What you should do: Some of the lines below need repeating. Reproduce exactly those between the lines holding "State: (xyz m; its" and "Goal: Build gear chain", inclusive.

Stored items from a collection
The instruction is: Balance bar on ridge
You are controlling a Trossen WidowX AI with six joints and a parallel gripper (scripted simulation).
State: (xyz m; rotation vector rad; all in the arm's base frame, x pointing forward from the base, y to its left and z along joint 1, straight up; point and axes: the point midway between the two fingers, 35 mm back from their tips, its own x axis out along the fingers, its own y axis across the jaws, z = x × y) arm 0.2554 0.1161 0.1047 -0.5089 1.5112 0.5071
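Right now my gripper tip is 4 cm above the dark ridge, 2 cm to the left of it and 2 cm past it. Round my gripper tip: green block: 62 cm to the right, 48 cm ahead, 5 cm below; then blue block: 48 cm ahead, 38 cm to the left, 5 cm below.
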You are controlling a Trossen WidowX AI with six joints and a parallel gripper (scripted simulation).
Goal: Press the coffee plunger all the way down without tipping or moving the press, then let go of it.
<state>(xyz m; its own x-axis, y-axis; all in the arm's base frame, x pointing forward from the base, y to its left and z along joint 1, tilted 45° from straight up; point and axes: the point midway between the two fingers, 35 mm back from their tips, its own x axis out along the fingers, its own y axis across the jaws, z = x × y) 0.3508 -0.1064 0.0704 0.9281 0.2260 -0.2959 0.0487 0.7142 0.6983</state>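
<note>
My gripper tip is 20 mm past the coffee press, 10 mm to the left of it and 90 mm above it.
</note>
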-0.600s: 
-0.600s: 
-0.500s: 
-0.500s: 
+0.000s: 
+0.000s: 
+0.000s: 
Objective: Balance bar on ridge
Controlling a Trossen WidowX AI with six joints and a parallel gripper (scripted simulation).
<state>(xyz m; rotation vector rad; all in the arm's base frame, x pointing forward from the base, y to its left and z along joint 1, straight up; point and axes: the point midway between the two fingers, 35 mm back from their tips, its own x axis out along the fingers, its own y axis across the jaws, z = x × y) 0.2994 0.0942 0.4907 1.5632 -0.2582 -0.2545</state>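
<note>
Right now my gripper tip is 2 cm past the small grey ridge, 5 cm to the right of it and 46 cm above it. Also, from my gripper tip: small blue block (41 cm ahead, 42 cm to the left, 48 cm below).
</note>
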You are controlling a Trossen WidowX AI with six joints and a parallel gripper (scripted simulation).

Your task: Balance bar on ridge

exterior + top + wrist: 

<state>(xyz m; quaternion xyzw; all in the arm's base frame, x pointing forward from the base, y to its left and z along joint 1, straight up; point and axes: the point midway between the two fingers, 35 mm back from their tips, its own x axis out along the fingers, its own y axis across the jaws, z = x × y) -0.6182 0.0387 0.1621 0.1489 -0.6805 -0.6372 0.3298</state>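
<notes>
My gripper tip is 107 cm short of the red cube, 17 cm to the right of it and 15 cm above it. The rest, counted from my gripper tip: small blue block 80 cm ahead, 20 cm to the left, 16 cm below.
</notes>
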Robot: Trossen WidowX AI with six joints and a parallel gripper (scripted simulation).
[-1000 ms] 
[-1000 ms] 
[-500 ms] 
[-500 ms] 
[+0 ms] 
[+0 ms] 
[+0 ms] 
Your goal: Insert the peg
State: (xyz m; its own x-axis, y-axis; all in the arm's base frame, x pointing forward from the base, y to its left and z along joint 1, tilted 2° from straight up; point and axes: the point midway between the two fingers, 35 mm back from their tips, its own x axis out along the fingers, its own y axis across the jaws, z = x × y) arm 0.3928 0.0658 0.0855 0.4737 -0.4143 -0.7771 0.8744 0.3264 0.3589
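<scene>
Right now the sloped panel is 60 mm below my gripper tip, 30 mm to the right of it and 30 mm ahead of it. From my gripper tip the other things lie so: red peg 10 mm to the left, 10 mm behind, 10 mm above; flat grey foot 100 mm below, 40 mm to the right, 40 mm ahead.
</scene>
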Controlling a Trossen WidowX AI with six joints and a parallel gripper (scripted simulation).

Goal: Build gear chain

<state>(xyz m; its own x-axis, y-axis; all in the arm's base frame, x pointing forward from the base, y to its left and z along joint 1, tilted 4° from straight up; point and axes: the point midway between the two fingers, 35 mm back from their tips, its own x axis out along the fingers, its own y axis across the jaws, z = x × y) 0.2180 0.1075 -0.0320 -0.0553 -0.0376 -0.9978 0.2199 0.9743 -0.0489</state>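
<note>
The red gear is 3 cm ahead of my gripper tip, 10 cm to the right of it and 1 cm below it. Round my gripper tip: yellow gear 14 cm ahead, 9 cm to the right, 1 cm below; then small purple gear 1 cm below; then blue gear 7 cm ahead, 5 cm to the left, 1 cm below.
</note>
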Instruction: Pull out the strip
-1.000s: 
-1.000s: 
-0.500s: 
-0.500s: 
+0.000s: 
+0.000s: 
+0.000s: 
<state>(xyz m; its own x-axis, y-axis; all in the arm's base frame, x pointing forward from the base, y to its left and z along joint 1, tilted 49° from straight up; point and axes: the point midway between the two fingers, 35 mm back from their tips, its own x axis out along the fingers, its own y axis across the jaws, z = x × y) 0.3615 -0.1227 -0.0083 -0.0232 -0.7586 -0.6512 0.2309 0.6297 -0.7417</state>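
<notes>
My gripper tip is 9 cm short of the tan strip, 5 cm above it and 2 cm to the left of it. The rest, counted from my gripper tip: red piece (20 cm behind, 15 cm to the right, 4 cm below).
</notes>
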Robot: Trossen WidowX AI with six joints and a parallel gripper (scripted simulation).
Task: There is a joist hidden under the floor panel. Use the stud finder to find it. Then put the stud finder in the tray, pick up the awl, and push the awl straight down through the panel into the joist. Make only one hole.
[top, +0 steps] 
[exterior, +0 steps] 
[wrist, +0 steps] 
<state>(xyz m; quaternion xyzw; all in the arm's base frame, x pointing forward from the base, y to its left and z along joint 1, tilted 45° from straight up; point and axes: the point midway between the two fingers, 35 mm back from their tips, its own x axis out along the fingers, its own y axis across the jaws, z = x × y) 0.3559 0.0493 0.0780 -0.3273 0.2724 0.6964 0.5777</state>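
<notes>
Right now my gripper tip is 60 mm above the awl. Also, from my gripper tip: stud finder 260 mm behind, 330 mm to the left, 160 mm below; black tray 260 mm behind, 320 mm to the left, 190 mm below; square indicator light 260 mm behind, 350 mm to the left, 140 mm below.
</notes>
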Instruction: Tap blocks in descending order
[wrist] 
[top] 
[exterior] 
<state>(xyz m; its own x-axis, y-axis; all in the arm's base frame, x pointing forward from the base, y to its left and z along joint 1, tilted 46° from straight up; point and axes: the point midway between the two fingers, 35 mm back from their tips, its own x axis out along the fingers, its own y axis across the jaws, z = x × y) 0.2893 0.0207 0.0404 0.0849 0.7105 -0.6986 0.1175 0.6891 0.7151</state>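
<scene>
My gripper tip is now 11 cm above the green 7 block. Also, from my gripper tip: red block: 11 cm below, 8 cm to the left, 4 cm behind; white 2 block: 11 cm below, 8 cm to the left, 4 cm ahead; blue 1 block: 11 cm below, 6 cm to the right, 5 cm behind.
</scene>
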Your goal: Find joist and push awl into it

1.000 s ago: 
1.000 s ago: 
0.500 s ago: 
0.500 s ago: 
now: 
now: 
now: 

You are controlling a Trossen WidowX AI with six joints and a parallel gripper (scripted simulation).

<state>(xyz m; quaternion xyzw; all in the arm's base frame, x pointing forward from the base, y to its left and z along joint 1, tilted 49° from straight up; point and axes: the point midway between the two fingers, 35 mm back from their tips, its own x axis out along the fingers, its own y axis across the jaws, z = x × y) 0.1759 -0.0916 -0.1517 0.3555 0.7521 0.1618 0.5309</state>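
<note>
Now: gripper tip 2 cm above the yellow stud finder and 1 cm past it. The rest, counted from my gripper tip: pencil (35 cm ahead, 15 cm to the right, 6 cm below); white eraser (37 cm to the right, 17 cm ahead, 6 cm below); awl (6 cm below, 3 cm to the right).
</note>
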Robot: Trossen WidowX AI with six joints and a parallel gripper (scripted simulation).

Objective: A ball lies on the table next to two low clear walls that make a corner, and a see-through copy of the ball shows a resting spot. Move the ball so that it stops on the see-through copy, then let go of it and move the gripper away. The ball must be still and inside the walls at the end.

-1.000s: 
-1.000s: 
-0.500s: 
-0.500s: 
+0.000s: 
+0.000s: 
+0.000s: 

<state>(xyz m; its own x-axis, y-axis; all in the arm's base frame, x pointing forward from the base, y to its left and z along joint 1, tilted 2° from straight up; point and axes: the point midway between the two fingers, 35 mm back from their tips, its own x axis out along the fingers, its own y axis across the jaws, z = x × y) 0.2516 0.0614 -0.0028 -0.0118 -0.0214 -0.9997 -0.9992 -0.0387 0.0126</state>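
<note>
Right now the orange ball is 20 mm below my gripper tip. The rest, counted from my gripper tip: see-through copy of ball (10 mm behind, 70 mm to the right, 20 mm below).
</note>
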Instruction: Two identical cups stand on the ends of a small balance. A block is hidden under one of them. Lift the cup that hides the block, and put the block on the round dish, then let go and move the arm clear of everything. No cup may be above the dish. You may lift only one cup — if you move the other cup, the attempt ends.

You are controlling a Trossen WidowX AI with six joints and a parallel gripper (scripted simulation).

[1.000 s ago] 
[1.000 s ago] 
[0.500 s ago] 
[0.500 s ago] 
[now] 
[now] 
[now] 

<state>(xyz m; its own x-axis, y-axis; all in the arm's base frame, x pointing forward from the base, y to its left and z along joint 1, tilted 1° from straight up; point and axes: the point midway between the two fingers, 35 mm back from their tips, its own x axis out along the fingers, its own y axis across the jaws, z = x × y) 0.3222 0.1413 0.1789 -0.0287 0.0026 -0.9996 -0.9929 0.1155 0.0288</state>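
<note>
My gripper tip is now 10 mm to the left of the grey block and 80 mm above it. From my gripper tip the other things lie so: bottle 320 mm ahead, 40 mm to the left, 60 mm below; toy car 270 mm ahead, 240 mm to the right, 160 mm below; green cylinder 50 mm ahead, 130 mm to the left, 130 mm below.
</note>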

Task result:
State: (xyz m; its own x-axis, y-axis; all in the arm's base frame, x pointing forward from the base, y to its left and z along joint 1, tilted 2° from straight up; point and axes: the point midway between the two fingers, 35 mm back from their tips, its own x axis out along the fingers, its own y axis across the jaws, z = x × y) arm 0.3928 0.0658 0.0855 0.4737 -0.4143 -0.7771 0.8744 0.3264 0.3589
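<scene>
Right now the sloped panel is 60 mm below my gripper tip, 30 mm to the right of it and 30 mm ahead of it. From my gripper tip the other things lie so: red peg 10 mm to the left, 10 mm behind, 10 mm above; flat grey foot 100 mm below, 40 mm to the right, 40 mm ahead.
</scene>
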Controlling a Trossen WidowX AI with six joints and a parallel gripper (scripted simulation).

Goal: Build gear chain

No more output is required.